George Gibson, executive director at Grove Atlantic, reflects on the process between editor and author during his more than 40 years in the business during a panel at 1:15 p.m. March 29.
“I’m thrilled to be coming to the conference, as it brings together all the constituencies in the book world in a storied location in American letters,” Gibson said.
This year’s participants also include poets Ann Fisher-Wirth, Aimee Nezhukumatathil, Beth Ann Fennelly, Carolyn Hembree, Alison Pelegrin and Rodney Jones; memoirist J. Drew Lanham; biographers Carolyn J. Brown and Ted Geltner; documentary filmmaker Tom Thurman; American studies professor Sharon Monteith; art historian Beth Batton; UM English professor Annette Trefzer; Lisa Lucas, executive director of the National Book Foundation; foodways writer Toni Tipton-Martin; Lee Boudreaux, editorial director of Lee Boudreaux Books; journalist David Shirley; novelists Peter Heller, Beth Macy, Hari Kunzru and Michael Farris Smith; and comedian-writers Trae “The Liberal Redneck” Crowder, Drew Morgan and Corey Ryan Forrester.
On the evening of March 29, the gala opening-night cocktail reception and dinner begins at 6:30 p.m. at the historic Barksdale-Isom House, 1003 Jefferson Ave., with food provided by James Beard award-winning chef John Currence’s Main Event Catering.
The conference is parterning with the University Museum again this year to include a session paired with an art exhibition. On the afternoon of March 30, the museum will host a session with Carolyn J. Brown, who wrote painter Kate Freeman Clark’s biography, art historian Beth Batton, and co-curators of an upcoming exhibition on Freeman’s work, James G. Thomas Jr., associate director of publications at CSSC, and Annette Trefzer, UM associate professor of English.
An opening reception for the exhibition and book signing by Brown will follow the session.
As in years past, Thacker Mountain Radio will host a special Oxford Conference for the Book show at 6 p.m. March 30 at the Lyric Theater, 1006 Van Buren Ave., including conference authors and visiting musicians.
Two new special events are planned for this year. At 8 p.m. March 30, a screening of Tom Thurman’s documentary “Harry Crews: Guilty as Charged” is set for Lamar Hall, Room 129.

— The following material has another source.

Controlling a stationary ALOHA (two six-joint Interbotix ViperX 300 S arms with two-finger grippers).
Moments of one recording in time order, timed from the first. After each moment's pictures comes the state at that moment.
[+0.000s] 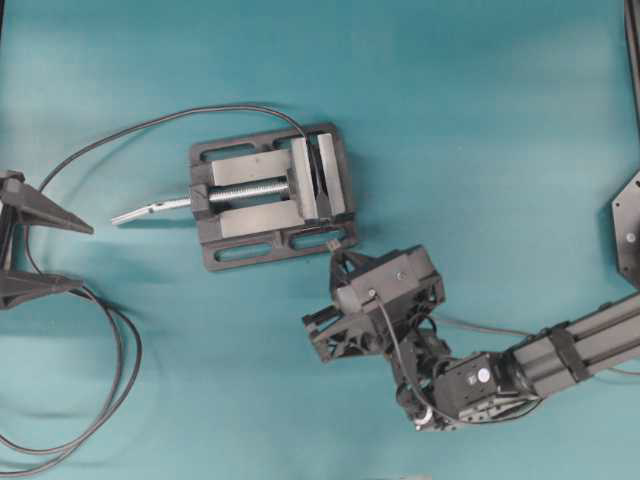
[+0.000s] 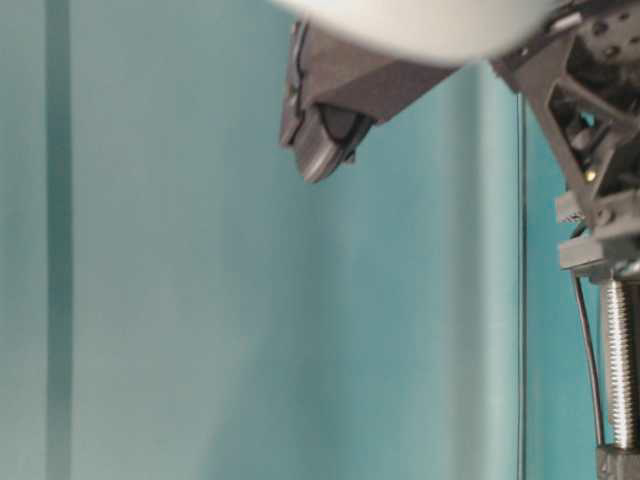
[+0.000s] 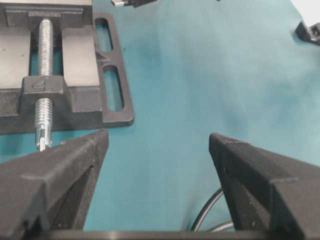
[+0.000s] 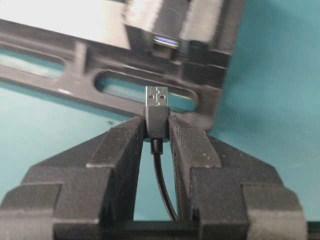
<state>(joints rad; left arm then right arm) -0.15 -1.17 1.58 -0.09 -0.13 -0.07 0.48 0.47 0.28 1.98 -1.30 -0.82</state>
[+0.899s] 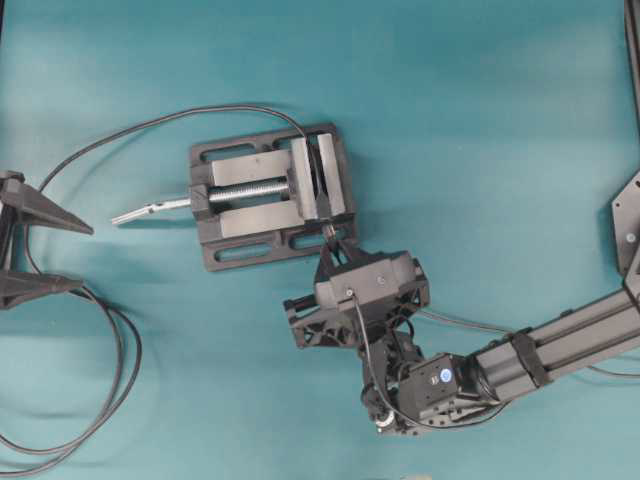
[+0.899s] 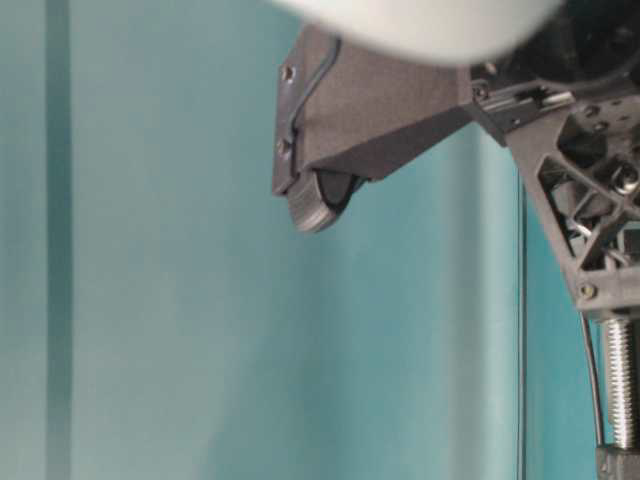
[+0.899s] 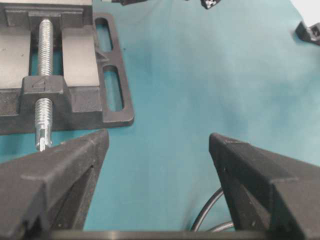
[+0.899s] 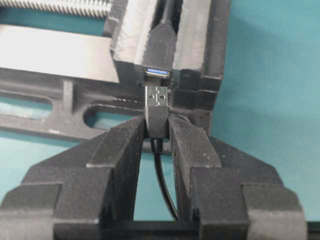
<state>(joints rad) -0.15 -1.17 1.58 -0.09 -0.13 -0.07 0.45 0.55 0.15 2.03 -1.44 -0.85</state>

On the closing night, the conference brings the wellRED Comedy Tour to the Lyric Theatre. Earlier that day, Trae “The Liberal Redneck” Crowder, Drew Morgan and Corey Ryan Forrester will discuss their new book, “The Liberal Redneck Manifesto.”
The film screening and reading are free, but tickets are required for the comedy show.
The 2017 Children’s Book Festival, held in conjunction with the Oxford Conference for the Book, will be March 31 at the Gertrude C. Ford Center for Performing Arts, with more than 1,200 first-graders and fifth-graders from the schools of Lafayette County and Oxford in attendance. Chris Van Dusen, author of “If I Built a Car,” will present at 9 a.m. for the first-graders, and Chris Grabenstein, author of “Escape from Mr. Lemoncello’s Library,” will present at 10:30 a.m. for the fifth-graders.
The Lafayette County Literacy Council sponsors the first-grade program and the Junior Auxiliary of Oxford sponsors the fifth-grade program. All 1,200 children receive a copy of each book.
At noon March 31, the Lafayette County and Oxford Public Library will host a poetry talk and lunch with poet Alison Pelegrin. Both the lunch and talk are free, but reservations are appreciated.
The Oxford Conference for the Book is sponsored by the Center for the Study of Southern Culture, Square Books, University Museum, Lafayette County Literacy Council, J. D. Williams Library, Overby Center for Southern Journalism and Politics, John and Renée Grisham Visiting Writers Fund, Junior Auxiliary of Oxford, and the Lafayette County and Oxford Public Library.
The conference is partially funded by the university, a contribution from the R&B Feder Foundation for the Beaux Arts, grants from the Mississippi Humanities Council and the Mississippi Arts Commission, and promotional support from Visit Oxford.